In response to the https://stackoverflow.com/a/71184388/3932675 I add a second variant of the code that uses tf.function a

import os
# silence verbose TF feedback
if 'TF_CPP_MIN_LOG_LEVEL' not in os.environ:
    os.environ['TF_CPP_MIN_LOG_LEVEL'] = "3"
import tensorflow as tf
import time
from functools import partial

print(tf.config.list_physical_devices())

class run_fun(object):
    def __init__(self, ll, channels):
        self.op = ll
        self.channels = channels
    @tf.function(input_signature=(tf.TensorSpec(shape=[None,None,None]),),
                 experimental_relax_shapes=True)
    def __call__(self, input):
        print("retracing")
        return self.op(tf.reshape(input, (tf.shape(input)[0], tf.shape(input)[1], self.channels)))


def run_layer(sigl, ll, bs=10):
    oo = tf.random.normal((bs, sigl, 200), dtype=tf.float32)
    start_time = time.time()
    ss=ll(oo).numpy()
    dur = time.time() - start_time
    print(f"len {sigl} time: {dur:.3f} speed {bs*sigl / 1000 / dur:.2f}kHz su {ss.shape}")


ww= tf.ones((10, 200, 100))
ll=partial(tf.nn.conv1d, filters=ww, stride=1, padding="VALID", data_format="NWC")

run_ll = run_fun(ll, 200)
for jj in range(2):
    print(f"=== run {jj+1} ===")
    for ii in range(5):
        run_layer(10000+ii, run_ll)
        # alternatively for eager mode run
        # run_layer(10000+ii, ll)

the result after running on google's colab GPU

[PhysicalDevice(name='/physical_device:CPU:0', device_type='CPU'), PhysicalDevice(name='/physical_device:GPU:0', device_type='GPU')]
=== run 1 ===
retracing
len 10000 time: 10.168 speed 9.83kHz su (10, 9991, 100)
len 10001 time: 0.621 speed 161.09kHz su (10, 9992, 100)
len 10002 time: 0.622 speed 160.80kHz su (10, 9993, 100)
len 10003 time: 0.644 speed 155.38kHz su (10, 9994, 100)
len 10004 time: 0.632 speed 158.18kHz su (10, 9995, 100)
=== run 2 ===
len 10000 time: 0.080 speed 1253.34kHz su (10, 9991, 100)
len 10001 time: 0.053 speed 1898.41kHz su (10, 9992, 100)
len 10002 time: 0.052 speed 1917.43kHz su (10, 9993, 100)
len 10003 time: 0.067 speed 1499.43kHz su (10, 9994, 100)
len 10004 time: 0.095 speed 1058.60kHz su (10, 9995, 100)

This shows that with the given tf.function args retracing is not happening and the performance shows the same difference.

Does anybody know how to explain this?

Solution

I am pretty sure to have found the explanation in the source of TensorFlow cudnn, and share the insight here for others (notably those who upvoted the question) that encounter the same problem.

cuda supports a number of convolution kernels that in the current version of TensorFlow 2.9.0 are obtained by means of CudnnSupport::GetConvolveRunners here

https://github.com/tensorflow/tensorflow/blob/21368c687cafdf97fac3dd0eefaed710df0068a2/tensorflow/stream_executor/cuda/cuda_dnn.cc#L4557

Which is then used here in the various autotune functions

https://github.com/tensorflow/tensorflow/blob/21368c687cafdf97fac3dd0eefaed710df0068a2/tensorflow/core/kernels/conv_ops_gpu.cc#L365

It appears that each time a configuration consisting of data shape, filter shape, and maybe other parameters are encountered the cuda driver tests all of the kernels and retains the most efficient one.
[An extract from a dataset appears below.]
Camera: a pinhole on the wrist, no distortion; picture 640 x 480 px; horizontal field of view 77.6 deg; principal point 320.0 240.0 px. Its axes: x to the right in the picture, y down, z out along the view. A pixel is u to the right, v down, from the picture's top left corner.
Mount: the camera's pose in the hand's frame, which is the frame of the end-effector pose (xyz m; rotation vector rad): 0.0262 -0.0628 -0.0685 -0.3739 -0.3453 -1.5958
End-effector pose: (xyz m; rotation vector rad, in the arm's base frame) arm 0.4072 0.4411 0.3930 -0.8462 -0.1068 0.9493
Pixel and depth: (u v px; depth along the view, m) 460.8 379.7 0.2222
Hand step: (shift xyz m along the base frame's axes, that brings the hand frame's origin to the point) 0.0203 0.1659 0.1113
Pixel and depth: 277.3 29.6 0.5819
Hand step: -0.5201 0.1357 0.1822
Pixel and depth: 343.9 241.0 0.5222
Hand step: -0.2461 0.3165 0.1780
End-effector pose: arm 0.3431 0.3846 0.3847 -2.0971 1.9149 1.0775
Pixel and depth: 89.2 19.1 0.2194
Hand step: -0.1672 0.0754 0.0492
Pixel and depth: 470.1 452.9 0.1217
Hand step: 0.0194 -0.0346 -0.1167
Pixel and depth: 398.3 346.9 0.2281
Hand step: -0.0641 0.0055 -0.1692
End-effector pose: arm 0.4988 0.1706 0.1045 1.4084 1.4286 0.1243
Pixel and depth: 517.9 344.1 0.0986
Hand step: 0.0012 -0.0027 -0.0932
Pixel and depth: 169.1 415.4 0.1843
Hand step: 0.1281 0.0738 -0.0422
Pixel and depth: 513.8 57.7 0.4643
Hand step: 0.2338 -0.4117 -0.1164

This is a very nice optimization for most cases, notably training with constant batch shapes, or inference with constant image sizes. For inference with audio signals that may have arbitary lengths (e.g. audio signals with 48000Hz sample rate covering duration from 1s to 20s have nearly 1 million different lengths), the cuda implementation is testing most of the time all kernels versions. It hardly ever benefits, from the information which of the kernels is the most efficient one for any given configuration, as the same configuration is hardly ever encountered a second time.

For my use case, I now use overlap-add-based processing with fixed signal length and improved inference time by about factor 4.